Regardless, Mississippi State has to get better offensively and there was improvement there this season. Over their first six games this season they averaged only 11.8 points per game while during the second half of the year they more than doubled that number (24.1). They do have some pieces to work with like quarterback Michael Henig, wide receiver Tony Burks and running back Anthony Dixon. Across the offensive line the Bulldogs are only losing one starter.
The point here is the Bulldogs are close. They have some good young players on the offensive side of the ball. Yes this unit as struggles but they are getting better. But this is a team that needs to learn how to win, especially those close games. I do think Croom and his staff have done a nice job in rebuilding that program and they have made some nice strides. But nine wins in three years in the ulta-competitive league like the SEC isn't going to sit well too much longer. At some point, they have to start winning. I will say this, Croom deserves to given a fair amount of time. He has this program headed in the right direction. Maybe the Ws are not there yet but he will get his. It's just a matter of time.
Where do you see Kristofer O'Dowd and Everson Griffin from the state of Arizona signing?
Gladiator (Los Angeles, California)
Look for Everson Griffen (Avondale, Az.) to announce his decision sometime this week and I expect his decision to be Southern Cal. Griffen, the nation's top defensive end prospect, has visited USC, Notre Dame, Michigan and Oregon. He has listed the Trojans has his leader for some time and it would be an upset if he picked someone else. Meanwhile, Kristofer O'Dowd (Tuscon, Az.), the country's top ranked center, will make his commitment next week as well. He has already tripped to USC, UCLA, Tennessee and Arizona. Like Griffin, don't be surprised if it's Southern Cal, as the Trojans could and should land the top two prospects from the state of Arizona and the No. 1 rated players overall at their respective positions in the nation.

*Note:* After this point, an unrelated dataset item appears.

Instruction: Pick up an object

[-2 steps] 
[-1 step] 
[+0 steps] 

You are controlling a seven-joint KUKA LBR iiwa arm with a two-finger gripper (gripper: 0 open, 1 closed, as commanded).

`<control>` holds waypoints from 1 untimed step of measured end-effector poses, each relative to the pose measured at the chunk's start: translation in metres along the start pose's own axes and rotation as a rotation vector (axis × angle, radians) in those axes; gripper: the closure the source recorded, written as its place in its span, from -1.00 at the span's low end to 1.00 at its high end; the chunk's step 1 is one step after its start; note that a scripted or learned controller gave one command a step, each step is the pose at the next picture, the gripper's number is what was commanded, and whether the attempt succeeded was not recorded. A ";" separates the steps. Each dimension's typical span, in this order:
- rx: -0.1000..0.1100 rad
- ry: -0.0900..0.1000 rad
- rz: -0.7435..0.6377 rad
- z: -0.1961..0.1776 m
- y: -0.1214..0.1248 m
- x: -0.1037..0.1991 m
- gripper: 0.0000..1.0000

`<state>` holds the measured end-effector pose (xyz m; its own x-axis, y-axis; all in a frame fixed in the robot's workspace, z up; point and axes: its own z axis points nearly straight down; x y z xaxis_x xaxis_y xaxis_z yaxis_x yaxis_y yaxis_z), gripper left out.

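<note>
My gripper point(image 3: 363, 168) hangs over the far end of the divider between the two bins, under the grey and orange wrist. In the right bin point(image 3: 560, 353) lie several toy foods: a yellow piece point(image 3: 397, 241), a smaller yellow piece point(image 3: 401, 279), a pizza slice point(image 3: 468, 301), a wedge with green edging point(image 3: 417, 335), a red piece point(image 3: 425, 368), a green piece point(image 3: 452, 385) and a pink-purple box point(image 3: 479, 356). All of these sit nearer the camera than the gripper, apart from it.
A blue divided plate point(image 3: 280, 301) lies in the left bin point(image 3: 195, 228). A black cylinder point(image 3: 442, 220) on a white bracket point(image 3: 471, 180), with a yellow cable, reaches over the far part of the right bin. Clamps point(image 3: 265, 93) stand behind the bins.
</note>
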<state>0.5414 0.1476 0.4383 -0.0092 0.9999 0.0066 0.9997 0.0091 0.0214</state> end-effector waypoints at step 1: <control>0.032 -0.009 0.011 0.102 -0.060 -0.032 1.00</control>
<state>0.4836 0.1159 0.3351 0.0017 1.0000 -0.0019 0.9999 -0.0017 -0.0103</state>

Terrance Toliver (Hempstead, Texas) is now the nation's top rated receiver. He has made all five of his official visits – Oklahoma, Florida, USC, Tennessee and LSU. Right now his two leaders are LSU and Florida. I would argue LSU has a slight edge over the Gators just for the simple fact that he grew up a LSU fan. However, there are rumors swirling that Tiger Offensive Coordinator Jimbo Fisher could be headed elsewhere to coach next season. Would Fisher leaving effect Toliver? Hard to say at this point as these five teams will battle it out for the nation's No. 1 rated wide receiver prospect.